A federal judge in Texas has temporarily blocked the enforcement of an "unprecedented" anti-money laundering (AML) law, describing it as "likely unconstitutional".
On Thursday (December 5), Judge Amos Mazzant responded to a motion from five small business plaintiffs and one individual, seeking a preliminary injunction on the Corporate Transparency Act (CTA).
Led by Texas Top Cop Shop, a retailer of first responder tactical gear and apparel, the plaintiffs’ motion challenged the CTA on privacy and constitutionality grounds.
Judge Mazzant agreed with the plaintiff’s arguments, acknowledging their fears that the CTA will create a “quasi-Orwellian” surveillance regime targeting all US business owners.
As one of the plaintiffs, the National Federation of Independent Business (NFIB), represents members nationwide, a nationwide injunction was deemed appropriate.
Mazzant’s decision was welcomed by other trade associations that have previously opposed the CTA.
Kristen Swearingen, vice president of legislative and political affairs at Associated Builders and Contractors (ABC), said the judgment is a “significant win” for small businesses.
“The CTA’s onerous reporting requirements would have significantly affected small business operations, forcing companies to dedicate time and resources or risk costly penalties,” she said.

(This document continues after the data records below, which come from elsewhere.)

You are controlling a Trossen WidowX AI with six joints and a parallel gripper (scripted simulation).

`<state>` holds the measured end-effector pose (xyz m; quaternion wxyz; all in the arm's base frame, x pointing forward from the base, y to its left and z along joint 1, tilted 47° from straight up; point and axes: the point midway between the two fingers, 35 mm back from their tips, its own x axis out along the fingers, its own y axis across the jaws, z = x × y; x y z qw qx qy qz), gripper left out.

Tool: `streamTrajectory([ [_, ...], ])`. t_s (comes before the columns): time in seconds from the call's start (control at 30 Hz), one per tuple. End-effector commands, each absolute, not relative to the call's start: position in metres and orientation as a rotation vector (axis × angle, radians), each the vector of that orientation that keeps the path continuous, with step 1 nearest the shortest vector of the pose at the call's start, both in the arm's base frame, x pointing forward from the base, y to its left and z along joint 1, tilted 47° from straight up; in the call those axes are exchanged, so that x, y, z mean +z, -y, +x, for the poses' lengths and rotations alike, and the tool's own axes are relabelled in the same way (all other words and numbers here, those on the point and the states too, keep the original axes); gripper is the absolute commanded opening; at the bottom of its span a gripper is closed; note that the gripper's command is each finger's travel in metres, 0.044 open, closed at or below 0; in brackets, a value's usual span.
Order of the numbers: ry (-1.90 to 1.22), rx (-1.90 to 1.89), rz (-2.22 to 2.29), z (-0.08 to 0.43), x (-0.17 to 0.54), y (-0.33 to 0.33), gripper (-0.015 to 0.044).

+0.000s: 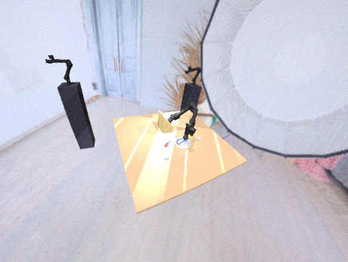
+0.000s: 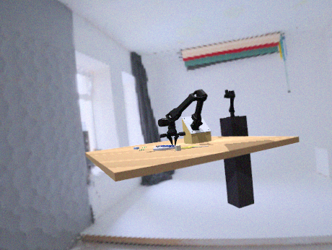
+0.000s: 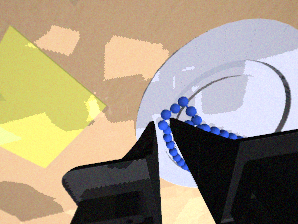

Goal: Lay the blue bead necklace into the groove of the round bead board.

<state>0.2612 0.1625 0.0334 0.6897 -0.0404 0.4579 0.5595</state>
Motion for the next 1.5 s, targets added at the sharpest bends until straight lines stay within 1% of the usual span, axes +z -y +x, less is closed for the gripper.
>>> streamTrajectory([
  [0.0,-1.023,1.252,-0.091,0.261,0.034,-0.163,0.0000],
  [1.23,-1.029,1.247,-0.091,0.261,0.039,-0.155,0.0000],
  [1.47,-1.029,1.247,-0.091,0.271,0.035,-0.152,0.0000],
])
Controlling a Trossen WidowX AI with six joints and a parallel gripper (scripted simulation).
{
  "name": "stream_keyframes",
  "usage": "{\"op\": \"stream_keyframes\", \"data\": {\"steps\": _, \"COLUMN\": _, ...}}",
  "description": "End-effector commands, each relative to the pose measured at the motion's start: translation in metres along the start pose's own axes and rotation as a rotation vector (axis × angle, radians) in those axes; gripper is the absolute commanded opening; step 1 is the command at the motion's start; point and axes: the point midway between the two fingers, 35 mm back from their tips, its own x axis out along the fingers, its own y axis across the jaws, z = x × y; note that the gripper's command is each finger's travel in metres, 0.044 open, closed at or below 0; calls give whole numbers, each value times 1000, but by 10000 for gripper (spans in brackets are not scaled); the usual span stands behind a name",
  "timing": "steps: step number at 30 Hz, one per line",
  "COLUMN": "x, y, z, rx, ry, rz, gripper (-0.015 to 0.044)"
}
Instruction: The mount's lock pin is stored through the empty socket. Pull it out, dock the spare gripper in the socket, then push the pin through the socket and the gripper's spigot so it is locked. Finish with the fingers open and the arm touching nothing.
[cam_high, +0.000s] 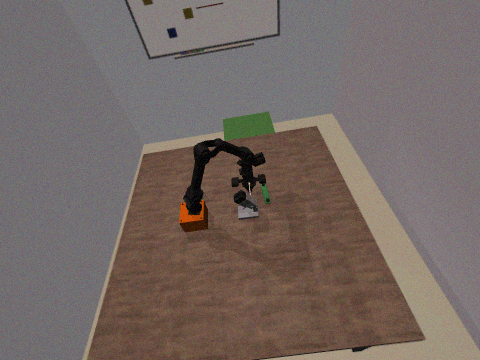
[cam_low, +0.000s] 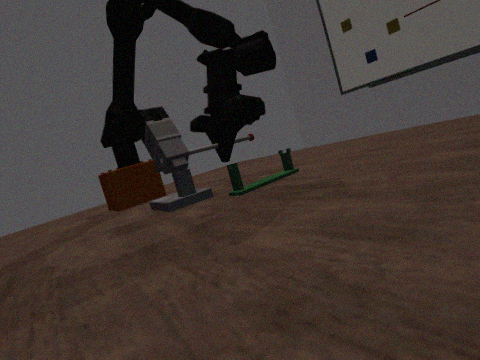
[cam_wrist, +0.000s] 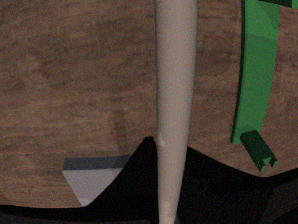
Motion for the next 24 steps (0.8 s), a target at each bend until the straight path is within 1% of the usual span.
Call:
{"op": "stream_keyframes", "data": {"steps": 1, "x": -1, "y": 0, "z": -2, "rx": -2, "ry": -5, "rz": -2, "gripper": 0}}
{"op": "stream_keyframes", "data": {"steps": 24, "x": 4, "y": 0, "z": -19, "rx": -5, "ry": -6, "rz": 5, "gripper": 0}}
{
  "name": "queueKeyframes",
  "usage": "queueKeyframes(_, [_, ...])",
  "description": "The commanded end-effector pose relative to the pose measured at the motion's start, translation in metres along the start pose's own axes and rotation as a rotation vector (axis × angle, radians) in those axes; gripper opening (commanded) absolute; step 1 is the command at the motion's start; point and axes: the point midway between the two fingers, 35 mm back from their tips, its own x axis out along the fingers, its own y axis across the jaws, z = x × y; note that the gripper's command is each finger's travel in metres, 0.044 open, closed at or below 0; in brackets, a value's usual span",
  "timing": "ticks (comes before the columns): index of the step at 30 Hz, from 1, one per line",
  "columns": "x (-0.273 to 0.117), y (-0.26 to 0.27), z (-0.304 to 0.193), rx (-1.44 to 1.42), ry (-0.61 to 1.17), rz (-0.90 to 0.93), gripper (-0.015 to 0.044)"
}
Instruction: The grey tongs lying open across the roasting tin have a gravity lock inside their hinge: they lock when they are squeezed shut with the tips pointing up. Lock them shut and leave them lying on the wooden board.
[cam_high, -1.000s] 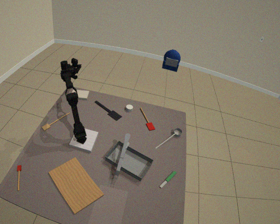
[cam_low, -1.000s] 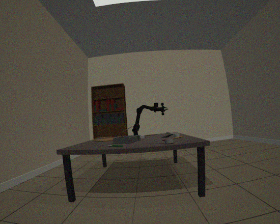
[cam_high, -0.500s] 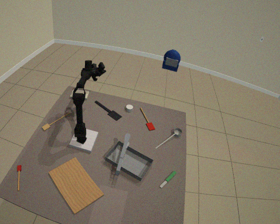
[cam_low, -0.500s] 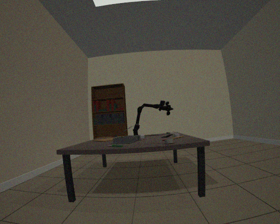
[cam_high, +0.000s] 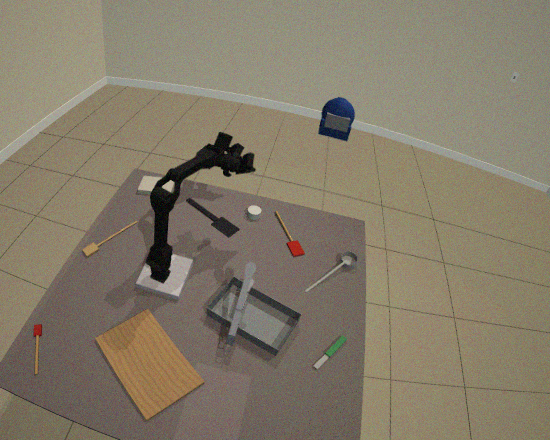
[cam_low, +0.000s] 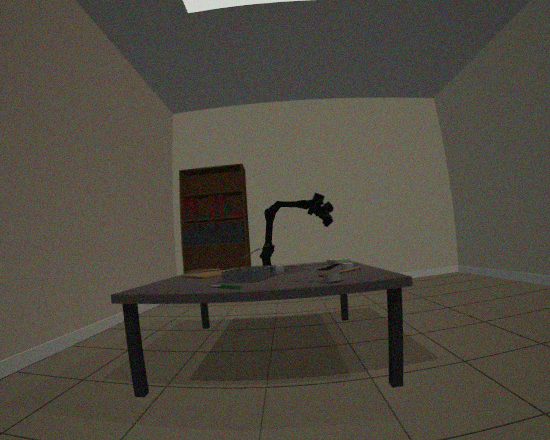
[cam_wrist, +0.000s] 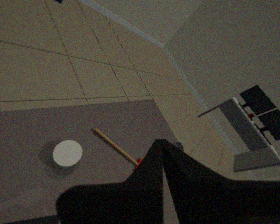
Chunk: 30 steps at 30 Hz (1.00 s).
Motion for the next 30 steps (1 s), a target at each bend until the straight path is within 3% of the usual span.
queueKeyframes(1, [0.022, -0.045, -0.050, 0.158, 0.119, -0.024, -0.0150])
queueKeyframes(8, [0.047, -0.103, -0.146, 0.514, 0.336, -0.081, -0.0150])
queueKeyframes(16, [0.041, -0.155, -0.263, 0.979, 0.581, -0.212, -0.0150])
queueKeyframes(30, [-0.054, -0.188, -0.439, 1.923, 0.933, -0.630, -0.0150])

“ABC applauds the court’s decision and will continue to promote a regulatory environment that protects America’s small business community.”
A ‘drastic’ departure from legal precedent
The CTA is a bipartisan piece of legislation that was enacted in 2021 and came into effect in January this year.

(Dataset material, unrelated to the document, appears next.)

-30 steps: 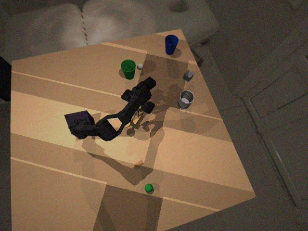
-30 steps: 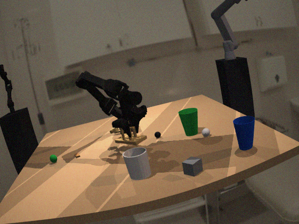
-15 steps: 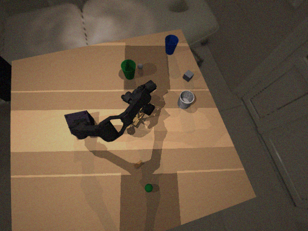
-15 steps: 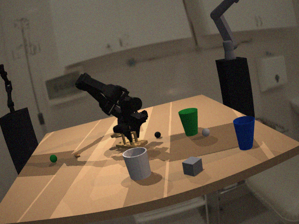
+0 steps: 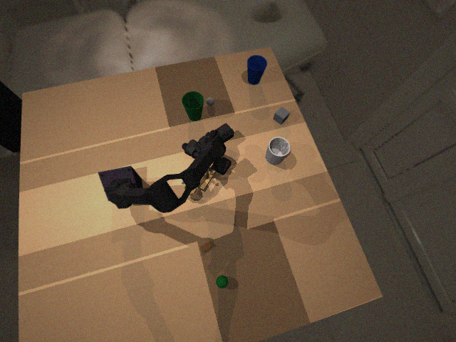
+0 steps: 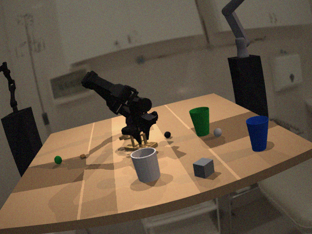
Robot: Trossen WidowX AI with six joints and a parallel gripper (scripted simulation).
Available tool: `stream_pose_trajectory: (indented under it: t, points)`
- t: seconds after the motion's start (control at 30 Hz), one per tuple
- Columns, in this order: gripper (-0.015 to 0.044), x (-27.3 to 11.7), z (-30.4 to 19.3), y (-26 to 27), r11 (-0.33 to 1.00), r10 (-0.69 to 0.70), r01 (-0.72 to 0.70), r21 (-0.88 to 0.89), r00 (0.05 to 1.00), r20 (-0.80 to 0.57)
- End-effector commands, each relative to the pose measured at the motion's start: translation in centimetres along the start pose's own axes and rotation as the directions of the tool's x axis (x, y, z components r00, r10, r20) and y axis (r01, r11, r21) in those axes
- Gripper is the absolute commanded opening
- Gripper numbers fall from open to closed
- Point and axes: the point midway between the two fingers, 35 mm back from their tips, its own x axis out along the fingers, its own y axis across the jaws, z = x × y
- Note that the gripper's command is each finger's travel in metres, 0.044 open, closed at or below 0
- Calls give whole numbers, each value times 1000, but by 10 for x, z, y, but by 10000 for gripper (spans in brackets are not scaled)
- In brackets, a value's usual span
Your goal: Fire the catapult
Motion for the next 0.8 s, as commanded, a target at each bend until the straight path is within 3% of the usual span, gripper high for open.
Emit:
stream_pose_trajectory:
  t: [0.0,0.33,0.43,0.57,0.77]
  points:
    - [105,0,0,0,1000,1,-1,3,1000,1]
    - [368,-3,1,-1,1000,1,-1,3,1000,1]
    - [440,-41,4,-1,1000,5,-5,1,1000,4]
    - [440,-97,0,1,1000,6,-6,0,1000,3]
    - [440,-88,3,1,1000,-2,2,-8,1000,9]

Seeking to curb the use of US companies in illicit finance schemes, the CTA imposes beneficial ownership reporting requirements on almost all small businesses in the US.
If a company is in scope, the individuals who own or ultimately control it are required to declare their identities to the US government.
Generally, reporting companies must provide the names, dates of birth, addresses and a valid government-issued ID number of each beneficial owner.
Judge Mazzant said the “seemingly benign” CTA marks a “drastic two-fold departure” from the US constitution and established legal precedent.
First, it represents a federal attempt to monitor companies created under state law, and second, it over-rides the anonymity provisions that are embedded into the laws on corporate formation in multiple states.
“Despite attempting to reconcile the CTA with the Constitution at every turn, the government is unable to provide the court with any tenable theory that the CTA falls within Congress’s power,” Mazzant wrote.
“And even in the face of the deference the court must give Congress, the CTA appears likely unconstitutional.”
Accordingly, the CTA is now enjoined and the deadline for compliance with its reporting requirements — January 1, 2025 — is now stayed.
'Onerous' requirements and 'severe' penalties
The CTA is intended to target shell corporations engaged in illicit transactions, but it covers all legal entities with less than $5m in revenue and fewer than 20 employees.
Failure to comply with the reporting requirements can result in fines of more than $590 per day, felony charges and up to two years' imprisonment.
Mazzant described the penalties as “severe”, and sympathised with the plaintiffs’ argument that the compliance costs associated with the reporting requirements constitute a form of “irreparable harm”.
As covered by Vixio, only 10 percent of in-scope companies have so far complied with the reporting requirements, despite submissions having been open since January this year.
In November, more than 40 House Republican lawmakers wrote to the US Treasury to ask for a one-year extension to the compliance deadline for the reporting requirements.
The lawmakers noted that they oppose the CTA in its totality, but limited their demands to a deadline extension.